# Prong collar in Germany



## Lucifer-Hope (Aug 18, 2017)

Can anyone please let me know if they know if I can use the prong collar in Germany. I’m planning to travel to Germany from Greece for vacation and the only thing I could find is that they don’t allow electrical fence, anti-bark, collars with remote control.
If anybody knows 100% if it’s illegal or legal please let me know because I don’t want to have any problems i heard that they can take my dog away for me and I would die if that happened.
Thank you in advance!


----------



## Pytheis (Sep 23, 2016)

I don't know the answer, but I'll bump the thread so hopefully some others see it.


----------



## tim_s_adams (Aug 9, 2017)

Laws change. To be 100% sure you need to get this info from the german government...


----------



## wolfy dog (Aug 1, 2012)

Look up any German kennel club.


----------



## RunShepherdRun (Oct 5, 2009)

Yes, you can use a prong collar in Germany. The German Animal Welfare Law (Tierschutzgesetz) prohibits measures that cause significant pain, suffering, and damage to an animal. Thus it depends on how you use the prong collar. But the collar per se is allowed. 
It is illegal in Switzerland and Austria though, with the exception of working police K9s.
German native here.


----------



## dogbyte (Apr 5, 2002)

They are not cheap, but worth every penny. A Keeper Collar. Am using Rossi, the Dutch Shepeherd's, on Gunny. But he is out growing it fast so she is making Gunny one with an extra long "tug". the adjustable martingale part. And an extra long buckle part. I like the buckle on for safety and added adjustability. They conceal the prongs really nice, especially with a German Shepherds coat. Not as much correction as a regular prong, but love them.


----------



## wolfy dog (Aug 1, 2012)

dogbyte said:


> They are not cheap, but worth every penny. A Keeper Collar. Am using Rossi, the Dutch Shepeherd's, on Gunny. But he is out growing it fast so she is making Gunny one with an extra long "tug". the adjustable martingale part. And an extra long buckle part. I like the buckle on for safety and added adjustability. They conceal the prongs really nice, especially with a German Shepherds coat. Not as much correction as a regular prong, but love them.

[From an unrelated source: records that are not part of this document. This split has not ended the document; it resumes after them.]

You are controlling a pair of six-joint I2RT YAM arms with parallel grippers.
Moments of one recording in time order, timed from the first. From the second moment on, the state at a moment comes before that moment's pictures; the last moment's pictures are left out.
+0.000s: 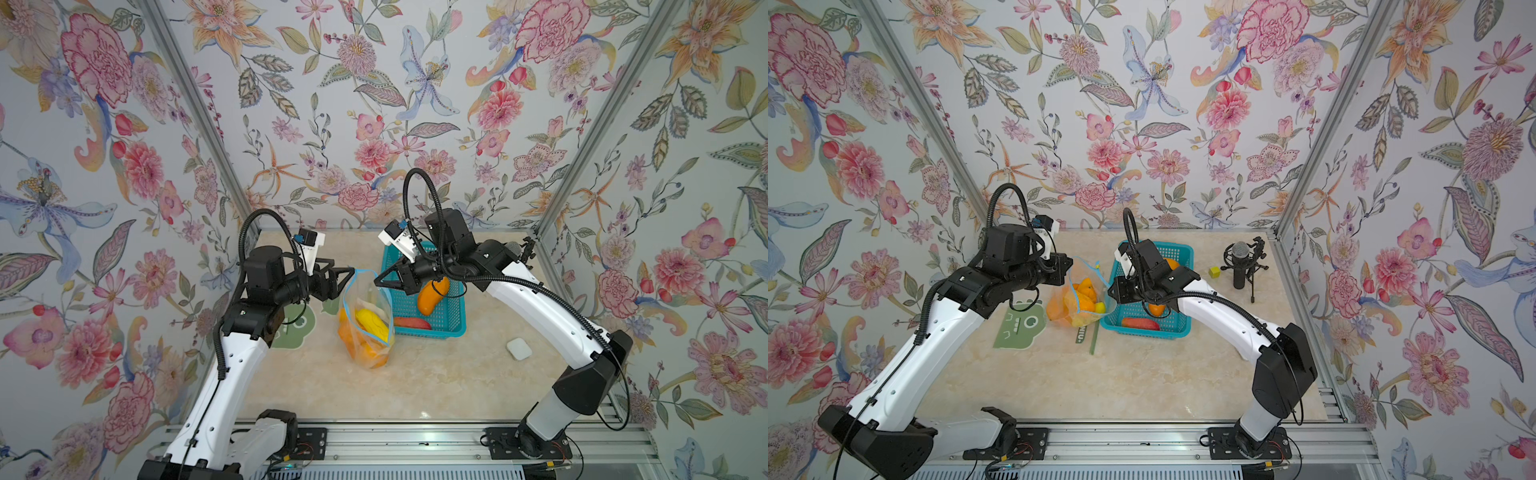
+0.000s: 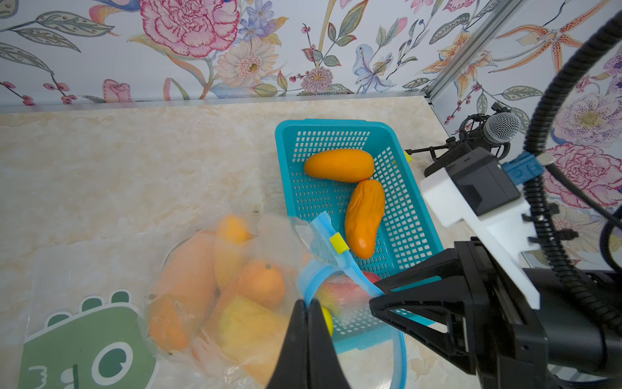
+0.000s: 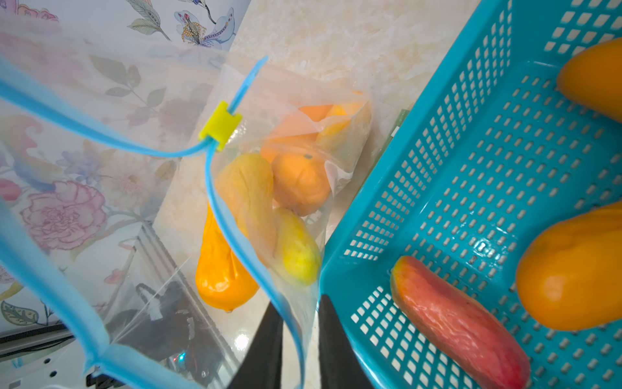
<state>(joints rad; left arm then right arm) -0.43 1.27 1.44 -0.77 0.10 -0.27 0.77 1.65 1.46 -0.55 -0.27 0.48</state>
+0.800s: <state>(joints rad) -0.42 1.18 1.47 -0.75 0.35 -0.27 0.80 1.82 1.87 -0.55 -0.51 0.48</state>
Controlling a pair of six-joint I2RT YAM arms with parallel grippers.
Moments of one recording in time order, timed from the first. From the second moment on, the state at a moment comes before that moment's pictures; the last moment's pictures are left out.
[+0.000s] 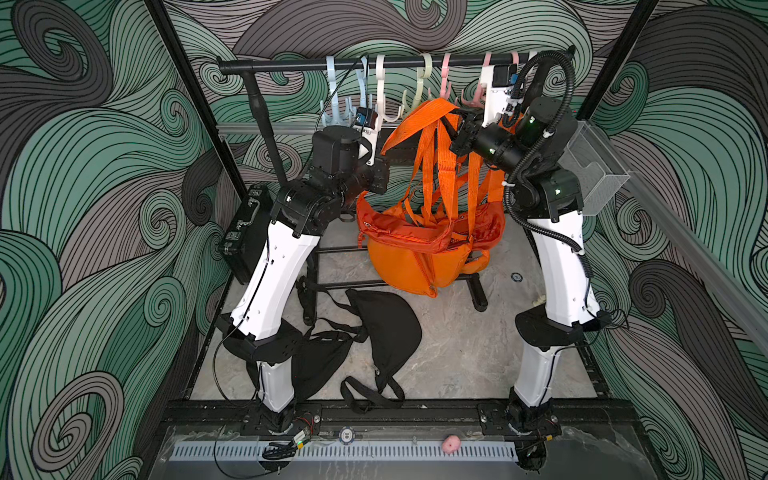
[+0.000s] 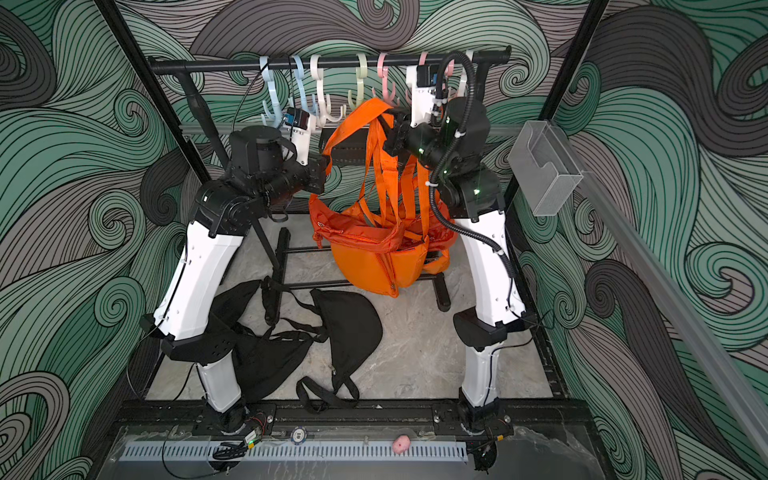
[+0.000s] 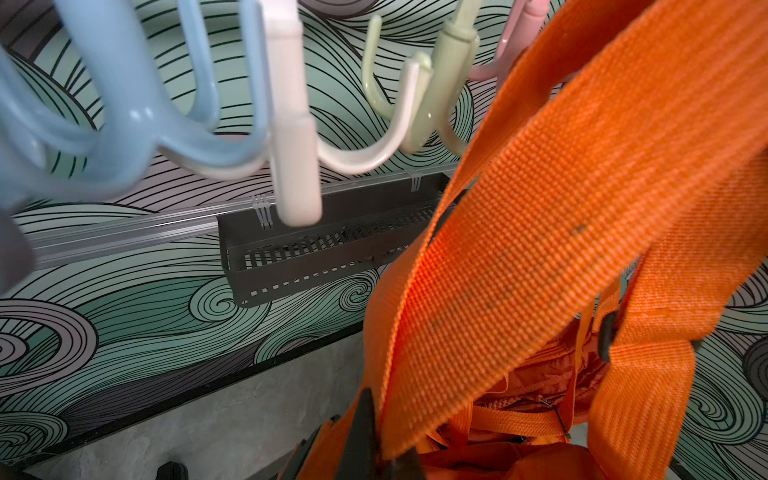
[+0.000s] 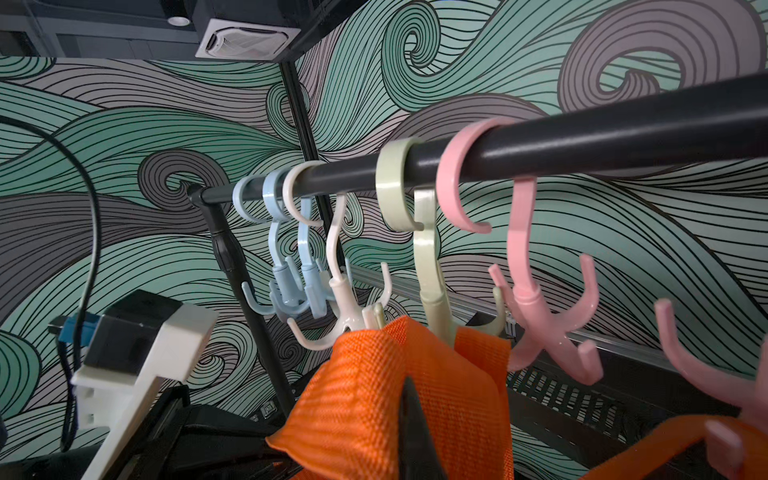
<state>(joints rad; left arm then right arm) -0.60 1.85 2.61 -0.97 -0.15 -0.10 0.39 1.93 2.72 -0.62 -0.36 0.23</state>
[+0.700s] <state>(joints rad) -0.60 1.77 2.46 -0.80 -0.15 -0.10 0.34 1.95 2.71 -0.51 -0.48 0.31</state>
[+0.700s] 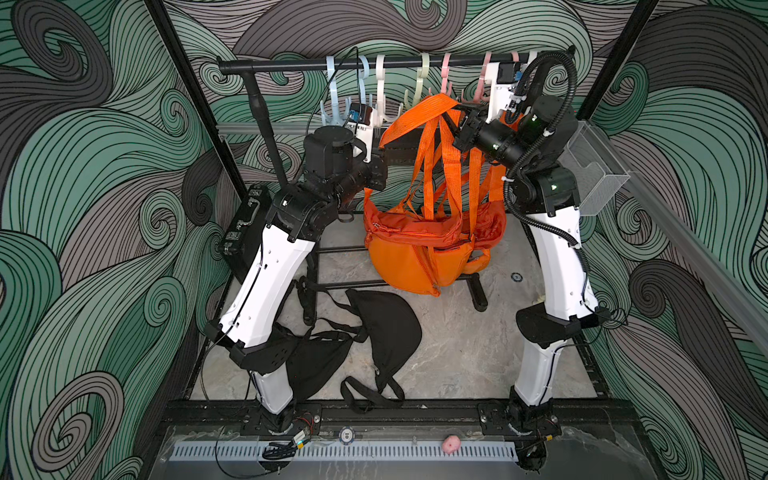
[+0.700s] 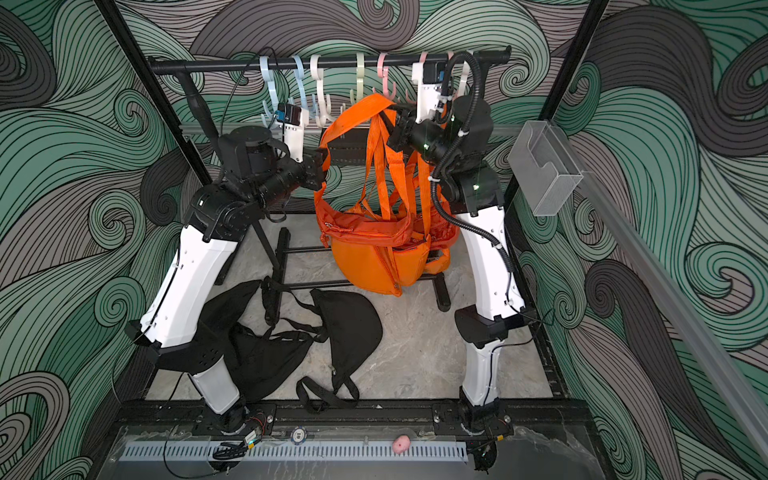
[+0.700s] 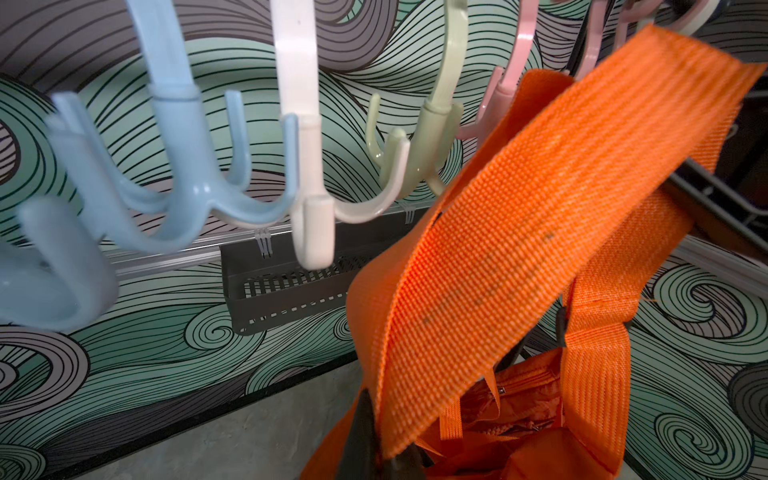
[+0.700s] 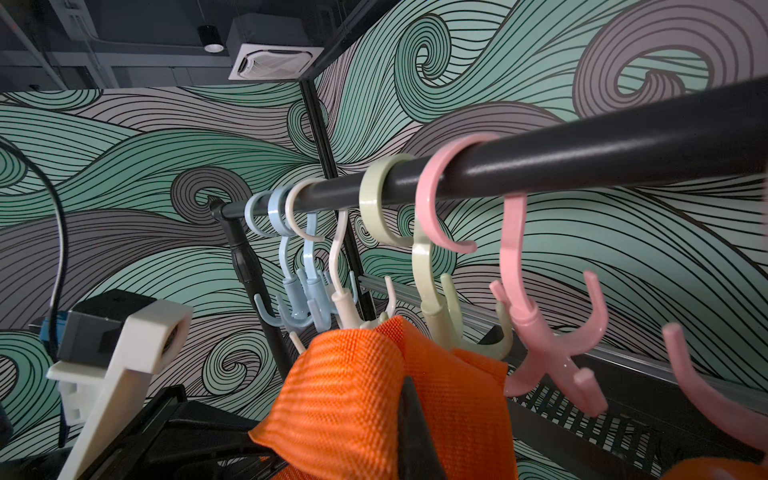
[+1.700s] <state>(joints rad) -0.60 1.74 2.34 -0.73 -0.13 -0.15 0.32 1.89 2.52 -0.37 -0.55 0.37</state>
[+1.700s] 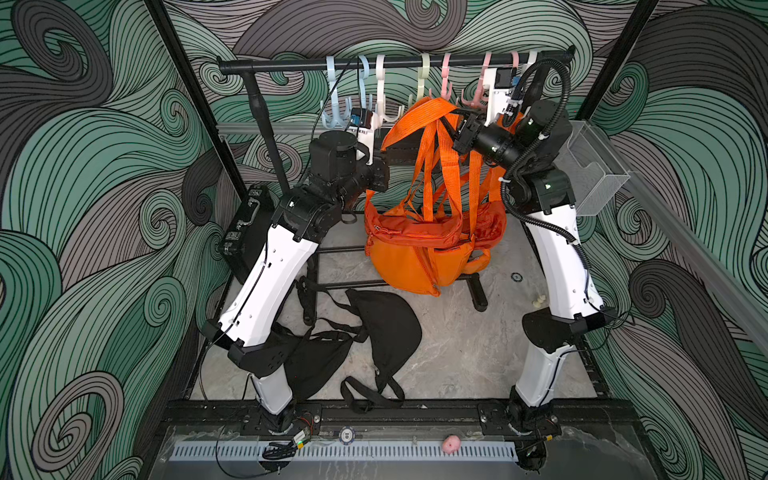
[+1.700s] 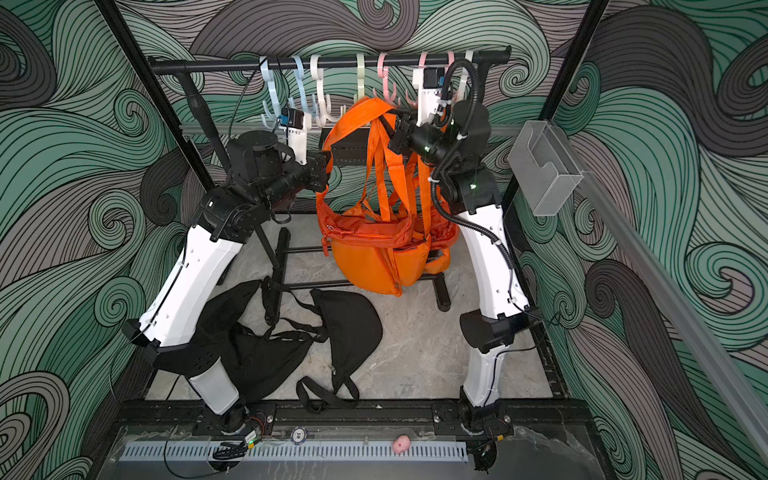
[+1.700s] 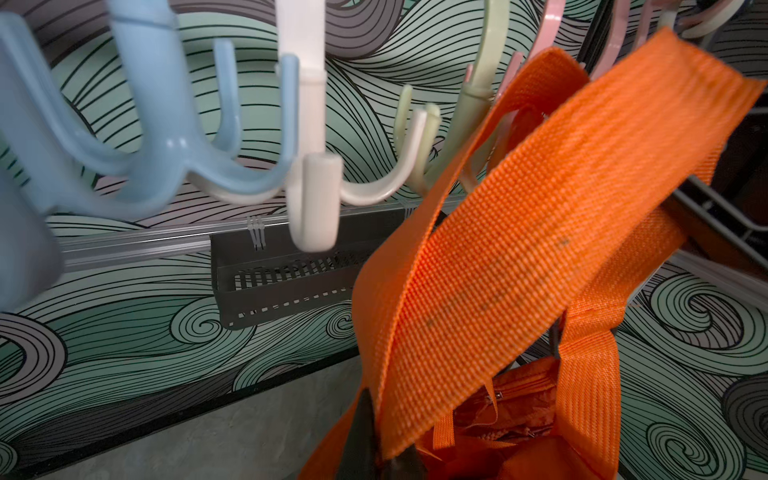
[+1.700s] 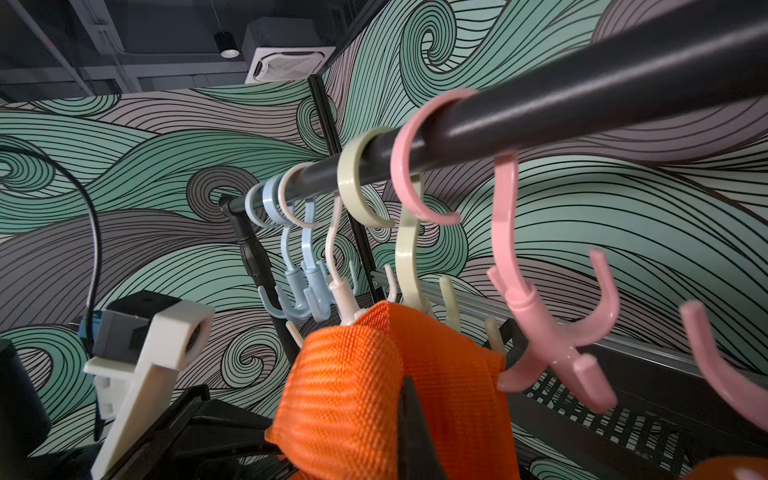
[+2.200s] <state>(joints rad) -0.60 1.74 2.24 -0.73 -0.07 -0.19 0.32 1.78 2.12 -0.20 -0.57 0.43</state>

I ordered one and can't wait to try it out. Thanks for the tip!


----------



## Lucifer-Hope (Aug 18, 2017)

RunShepherdRun said:


> Yes, you can use a prong collar in Germany. The German Animal Welfare Law (Tierschutzgesetz) prohibits measures that cause significant pain, suffering, and damage to an animal. Thus it depends on how you use the prong collar. But the collar per se is allowed.
> It is illegal in Switzerland and Austria though, with the exception of working police K9s.
> German native here.


I’m only using it because my dog after he got bit he got aggressive-scared with other dogs and I cannot control him without the prong. Me and my trainers are working on it but it’s been 10 months and it’s extremely hard in Greece because we have so many stray animals and obviously I cannot control them it’s not that my dog is trying to attack them but he’s barking and pulling me and if a dog comes near him he will just hide behind me and bark like crazy. Other than that we walk fine he will sit in a coffee place perfectly normal I can take him to shops ,trains everything basically.


----------



## dogbyte (Apr 5, 2002)

Just make sure you have the prong collar backed up with a buckle on or martingale type also attached to the lead


----------